A, ojiisan, abunai desu yo (Awas kek, bahaya!)

Obaasan, kono densha desu yo (Nek, (naik) kereta yang ini)

3. Penggunaan pola kalimat te kuru

Secara literatur kalimat berpola te kuru berarti melakukan sesuatu dan datang. Pola ini
biasa digunakan dalam percakapan sehari-hari untuk memberi penekanan bahwa pembicara
merasa akrab dengan lawan bicaranya. Selain memiliki makna yang menunjukkan perubahan,
seperti dalam kalimat Dandan samuku natte kimashita ne (cuaca menjadi semakin dingin ya),
pola kalimat te kuru juga menunjukkan makna :

a) melakukan dan datang

Kuru adalah verba yang memiliki arti pergi sama halnya dengan verba iku, dekakeru,
maupun deru. Dalam penggunaannya, contohnya saat seseorang pergi keluar rumah untuk
bekerja atau sekolah, ia akan mengatakan kepada keluarganya itte kimasu (lit. saya
pergi/berangkat dan akan kembali (lagi)). Ungkapan ini juga diucapkan oleh seseorang yang
meninggalkan rumah untuk sementara, misalnya pergi berbelanja atau jalan-jalan.

Contoh (34)

Chotto sanpo ni itte kimasu (saya akan pergi jalan-jalan sebentar)

Sanjuppun bakari dekakete kuru (saya akan keluar rumah sekitar 30 menit)

Isoide katte kimashoo (saya akan membelinya dan segera kembali)

Dan saat kembali kerumah, ia akan mengatakan :

Contoh (34)

Itte kimashita (saya kembali / lit. saya telah pergi dan kembali)

Katte kimashita yo (saya sudah membelinya/ lit/ saya sudah membelinya dan kembali)
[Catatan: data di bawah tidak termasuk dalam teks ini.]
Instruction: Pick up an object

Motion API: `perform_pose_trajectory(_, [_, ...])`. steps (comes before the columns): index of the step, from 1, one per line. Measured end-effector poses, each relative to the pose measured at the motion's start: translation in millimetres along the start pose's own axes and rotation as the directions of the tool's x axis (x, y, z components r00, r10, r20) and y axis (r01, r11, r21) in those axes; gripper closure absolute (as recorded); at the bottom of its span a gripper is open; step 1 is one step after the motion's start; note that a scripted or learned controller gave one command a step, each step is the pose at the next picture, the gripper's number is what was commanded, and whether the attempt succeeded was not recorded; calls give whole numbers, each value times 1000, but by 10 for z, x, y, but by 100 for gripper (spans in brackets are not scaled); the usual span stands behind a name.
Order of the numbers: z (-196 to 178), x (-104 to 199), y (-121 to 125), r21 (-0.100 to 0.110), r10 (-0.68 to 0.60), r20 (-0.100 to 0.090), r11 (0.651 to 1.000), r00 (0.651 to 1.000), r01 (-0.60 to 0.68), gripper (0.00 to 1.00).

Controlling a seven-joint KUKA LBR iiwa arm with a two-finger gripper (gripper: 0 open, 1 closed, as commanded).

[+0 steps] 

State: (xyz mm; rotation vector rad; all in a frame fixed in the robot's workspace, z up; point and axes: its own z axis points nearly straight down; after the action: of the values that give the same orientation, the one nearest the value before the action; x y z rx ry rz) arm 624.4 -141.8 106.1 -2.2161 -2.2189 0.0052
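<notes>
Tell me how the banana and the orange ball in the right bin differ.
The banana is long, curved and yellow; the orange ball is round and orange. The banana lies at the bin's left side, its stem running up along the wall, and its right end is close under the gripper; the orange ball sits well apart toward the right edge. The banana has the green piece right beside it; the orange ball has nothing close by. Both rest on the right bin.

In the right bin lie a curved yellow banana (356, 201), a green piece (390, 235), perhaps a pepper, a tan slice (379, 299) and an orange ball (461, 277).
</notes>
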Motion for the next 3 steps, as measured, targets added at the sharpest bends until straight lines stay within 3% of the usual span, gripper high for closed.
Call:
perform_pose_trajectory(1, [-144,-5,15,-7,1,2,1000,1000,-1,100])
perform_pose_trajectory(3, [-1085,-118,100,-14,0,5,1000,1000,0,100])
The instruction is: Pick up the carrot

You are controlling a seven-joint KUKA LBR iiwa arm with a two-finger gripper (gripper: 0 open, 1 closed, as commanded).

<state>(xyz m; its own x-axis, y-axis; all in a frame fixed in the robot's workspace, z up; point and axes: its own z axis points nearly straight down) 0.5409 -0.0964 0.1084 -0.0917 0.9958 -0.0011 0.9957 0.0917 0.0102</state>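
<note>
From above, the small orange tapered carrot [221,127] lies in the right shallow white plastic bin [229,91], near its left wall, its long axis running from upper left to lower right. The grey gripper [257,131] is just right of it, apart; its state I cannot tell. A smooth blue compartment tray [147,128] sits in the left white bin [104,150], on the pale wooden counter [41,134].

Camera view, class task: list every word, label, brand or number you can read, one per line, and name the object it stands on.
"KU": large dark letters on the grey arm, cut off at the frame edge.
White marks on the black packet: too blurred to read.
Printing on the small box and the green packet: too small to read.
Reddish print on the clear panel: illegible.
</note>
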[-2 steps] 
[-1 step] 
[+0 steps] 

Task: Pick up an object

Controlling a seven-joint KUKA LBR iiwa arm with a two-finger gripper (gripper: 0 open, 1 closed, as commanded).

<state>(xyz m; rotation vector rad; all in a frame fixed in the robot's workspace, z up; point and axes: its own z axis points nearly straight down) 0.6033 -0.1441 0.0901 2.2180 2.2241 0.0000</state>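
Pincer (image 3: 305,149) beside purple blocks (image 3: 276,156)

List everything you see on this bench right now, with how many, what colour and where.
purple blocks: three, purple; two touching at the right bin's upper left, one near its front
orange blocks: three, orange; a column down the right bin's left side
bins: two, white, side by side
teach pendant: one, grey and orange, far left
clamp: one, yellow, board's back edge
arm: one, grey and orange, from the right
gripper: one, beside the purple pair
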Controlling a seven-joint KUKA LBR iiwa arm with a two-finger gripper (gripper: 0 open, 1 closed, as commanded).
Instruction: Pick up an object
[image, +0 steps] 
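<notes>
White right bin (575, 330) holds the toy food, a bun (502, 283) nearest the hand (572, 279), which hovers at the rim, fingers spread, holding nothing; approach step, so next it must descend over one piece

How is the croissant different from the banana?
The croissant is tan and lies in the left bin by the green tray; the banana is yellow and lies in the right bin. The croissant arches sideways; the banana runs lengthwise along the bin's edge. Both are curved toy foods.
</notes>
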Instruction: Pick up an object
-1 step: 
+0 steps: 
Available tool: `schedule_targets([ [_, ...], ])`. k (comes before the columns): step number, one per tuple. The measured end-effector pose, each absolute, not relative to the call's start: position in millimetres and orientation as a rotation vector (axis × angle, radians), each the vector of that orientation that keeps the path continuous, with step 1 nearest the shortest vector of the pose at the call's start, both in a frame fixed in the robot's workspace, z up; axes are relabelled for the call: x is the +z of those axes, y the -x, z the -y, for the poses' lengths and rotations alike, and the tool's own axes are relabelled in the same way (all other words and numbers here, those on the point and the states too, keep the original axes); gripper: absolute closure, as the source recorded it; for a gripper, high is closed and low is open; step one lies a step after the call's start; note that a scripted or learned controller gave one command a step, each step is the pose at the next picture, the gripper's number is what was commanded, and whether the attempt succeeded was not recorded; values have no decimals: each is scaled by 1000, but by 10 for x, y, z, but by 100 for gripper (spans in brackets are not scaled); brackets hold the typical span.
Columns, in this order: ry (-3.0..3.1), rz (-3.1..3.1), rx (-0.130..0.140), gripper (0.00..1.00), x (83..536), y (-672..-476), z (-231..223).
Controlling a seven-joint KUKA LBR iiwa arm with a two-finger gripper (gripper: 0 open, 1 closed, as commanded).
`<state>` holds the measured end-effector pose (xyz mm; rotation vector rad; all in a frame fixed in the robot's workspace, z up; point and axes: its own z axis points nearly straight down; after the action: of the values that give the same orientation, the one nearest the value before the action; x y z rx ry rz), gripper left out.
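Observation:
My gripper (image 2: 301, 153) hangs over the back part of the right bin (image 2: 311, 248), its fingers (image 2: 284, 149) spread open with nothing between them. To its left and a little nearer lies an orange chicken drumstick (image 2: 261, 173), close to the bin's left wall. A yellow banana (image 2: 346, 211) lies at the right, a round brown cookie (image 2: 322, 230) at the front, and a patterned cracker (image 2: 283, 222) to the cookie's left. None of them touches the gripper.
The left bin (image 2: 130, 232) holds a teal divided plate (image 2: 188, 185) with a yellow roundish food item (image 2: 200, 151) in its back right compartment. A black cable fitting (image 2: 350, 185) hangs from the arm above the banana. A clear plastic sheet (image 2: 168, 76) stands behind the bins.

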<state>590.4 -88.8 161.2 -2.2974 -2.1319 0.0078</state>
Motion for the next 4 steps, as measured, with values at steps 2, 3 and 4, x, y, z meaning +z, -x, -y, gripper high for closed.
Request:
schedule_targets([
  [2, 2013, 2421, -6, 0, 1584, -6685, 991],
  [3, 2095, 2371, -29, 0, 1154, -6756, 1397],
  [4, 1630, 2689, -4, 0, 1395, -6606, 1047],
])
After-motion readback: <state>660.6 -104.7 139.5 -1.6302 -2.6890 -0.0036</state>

Penggunaan pola kalimat te kuru seperti diatas biasanya digunakan oleh orang-orang yang
memiliki hubungan dekat seperti antar anggota keluarga ataupun orang-orang dalam sebuah
kelompok, misalnya orang-orang dalam lingkungan kerja. Dalam percakapan di lingkungan
kerja misalnya, perbedaan tingkat keakraban antar pegawai akan terlihat dari kalimat yang
diucapkan.

Contoh (35)

Shokuji ni ikimasu (saya pergi makan – sopan)

Contoh (36)

Shokuji ni itte kimasu (saya pergi makan – akrab)

b) Menunjukkan keinginan/hasrat untuk membagi pengalaman.

Saat menceritakan tentang pengalaman kepada seseorang, orang Jepang akan mengatakan
sebagai berikut :

Contoh (37)

Kono aida Fujisan ni nobotte kimashita (beberapa waktu lalu saya mendaki gunung Fuji)

atau

Contoh (38)

Kono aida Fujisan ni noborimashita (beberapa waktu lalu saya mendaki gunung Fuji)

Pada contoh (37) pembicara menunjukkan keseriusan/ keantusiasannya untuk membagi


pengalamannya kepada pendengar hal ini terlihat dari penggunaan pola te kuru. Sehingga
pendengar pun secara langsung pasti akan menanggapinya dengan ungkapan soo desu ka
(begitu kah).

Namun pada contoh (38) pembicara terkesan tidak serius untuk menceritakan
pengalamannya, sehingga pendengar pun hanya akan sekedar menanggapinya dengan sore
de…(lalu..kemudian../apa yang terjadi?).